Problem description
For this exercise, copy the data exactly and omit any images.

Dataset extract

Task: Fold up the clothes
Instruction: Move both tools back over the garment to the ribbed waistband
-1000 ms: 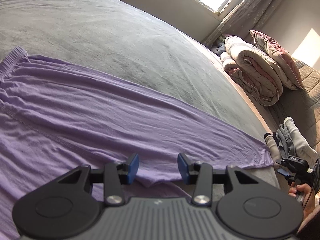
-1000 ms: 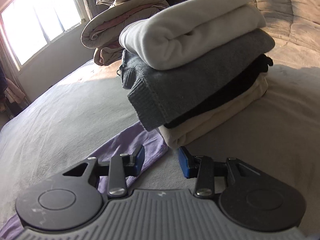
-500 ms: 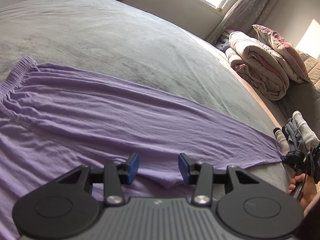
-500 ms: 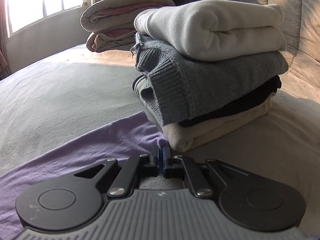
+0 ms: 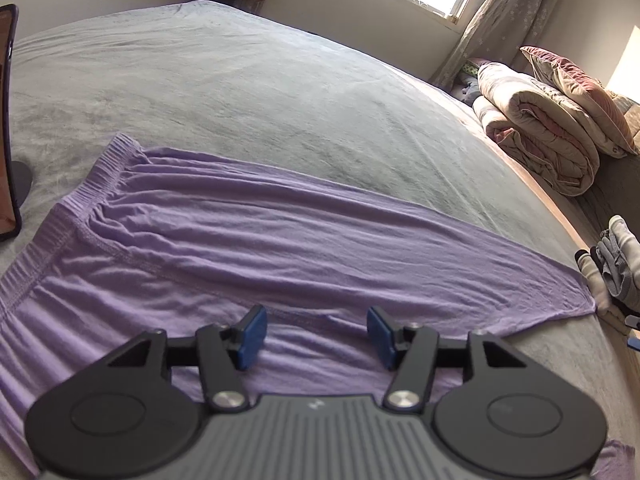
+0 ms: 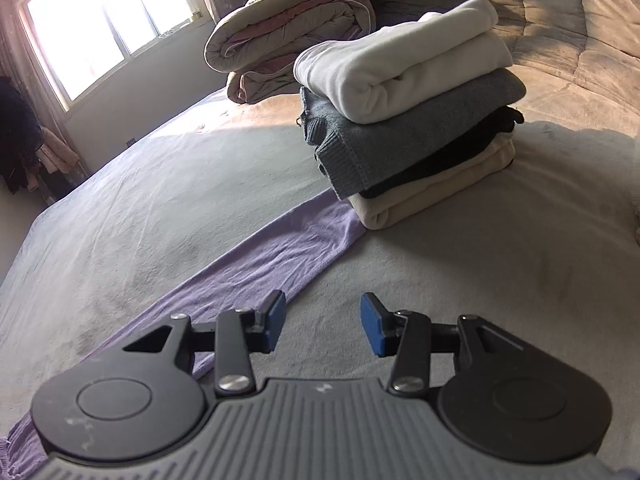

Answer space
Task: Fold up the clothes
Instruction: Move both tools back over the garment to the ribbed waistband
-1000 ms: 
-1000 ms: 
-500 ms: 
-500 ms: 
+0 ms: 
+0 ms: 

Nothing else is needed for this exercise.